Rome - Italy faces a key bond auction test on Thursday at the end of a year in which the eurozone plunged into an unprecedented financial crisis that has threatened the very existence of the single currency.
The eurozone's third-largest economy, Italy, is planning to raise up to €8.0bn in bonds due in three, seven and 10 years in a sale that is being closely watched by the international financial markets.
The bond sale expected at around 10:00 GMT will come after the release of a business confidence index for December - a month in which the retail sector has struggled due to a plunge in Christmas consumption compared to last year.
Prime Minister Mario Monti will give a press conference at 11:00 GMT.
The Treasury on Wednesday raised €9.0bn in six-month bonds at a rate of 3.251% - half the rate of 6.504% it was forced to pay in November and below the level of 3.535% it paid in October.
Analysts suggested that banks making use of low-cost European Central Bank (ECB) money were largely behind the auction's success, along with a tough austerity plan to right Italy's struggling public finances adopted earlier this month.
Borrowing costs have spiked to record highs across the 17-nation eurozone in the past few months over fears that economies like Italy could be forced to seek giant international bailouts after Greece, Ireland and Portugal.

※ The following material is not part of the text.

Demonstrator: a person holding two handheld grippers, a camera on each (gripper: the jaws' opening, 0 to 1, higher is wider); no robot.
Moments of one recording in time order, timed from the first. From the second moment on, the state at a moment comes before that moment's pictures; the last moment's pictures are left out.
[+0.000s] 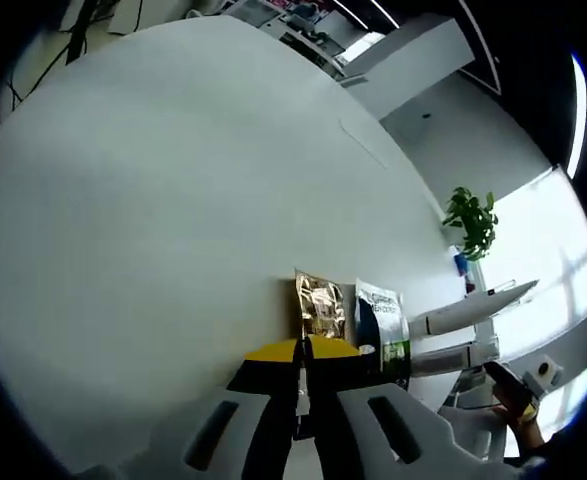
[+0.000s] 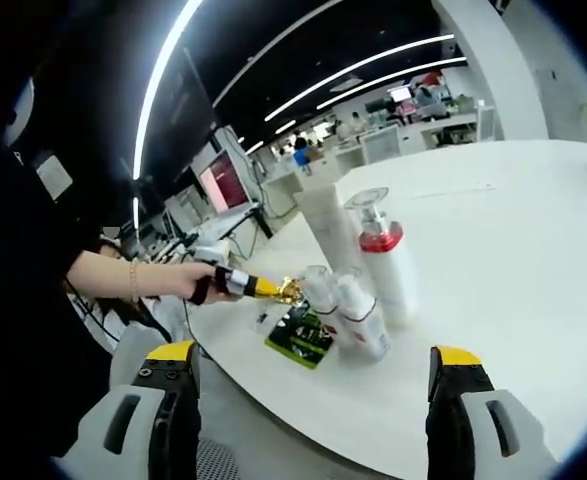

European leaders have agreed to strengthen rules and sanctions for keeping public accounts in order, but there are lingering doubts about the deal and about the impact of an expected slowdown in eurozone growth in 2012.
Italy took its first step into recession with an economic shrinkage of 0.2% of output in the third quarter and the government is forecasting a contraction of 0.4% in 2012, adding pressure for pro-growth reforms.
Italy spooked the financial markets this year with its painfully low growth and a sharp rise in borrowing costs, raising fears of an imminent blow-up of its giant debt - equivalent to 120% of gross domestic product.
Silvio Berlusconi's replacement by Monti as prime minister in November has helped calm nerves, although there is still concern about the impact on the economy of his draconian plan which includes tax increases and pension reforms.
The rate on 10-year bonds has hit well above 7.0% this year - far higher than a level seen as sustainable - and the ECB has been forced to intervene with massive bond purchases on the secondary market.
Analysts suggested the ECB may also have had a role in Wednesday's dramatic drop in Italian bond rates as last week it provided banks with a record €489.2bn in three-year loans at an interest rate of just 1.0%.
While the injection was made to avoid a credit crunch, the low rate makes it easy for banks to make money off higher-yielding bonds and analysts have been anticipating the funds may help lower government borrowing costs.
Gregorio De Felice, chief economist at Intesa Sanpaolo bank, was quoted by La Repubblica daily as saying: "The success was determined, especially on the institutional investor front, by the European Central Bank auction.
"Investors still need to gain some confidence on the long term," he said.
MoneyCorp analyst Mark Deans said: "While Italy managed to have a successful auction of short-term six-month debt, market jitters are still there in regards to the 10-year debt on offer by Italy in tomorrow's trading session."
Italy will have to raise some €450bn on the debt markets in 2012 - with around €53bn to be raised next month - and analysts say it will struggle if the relatively high rates seen recently persist.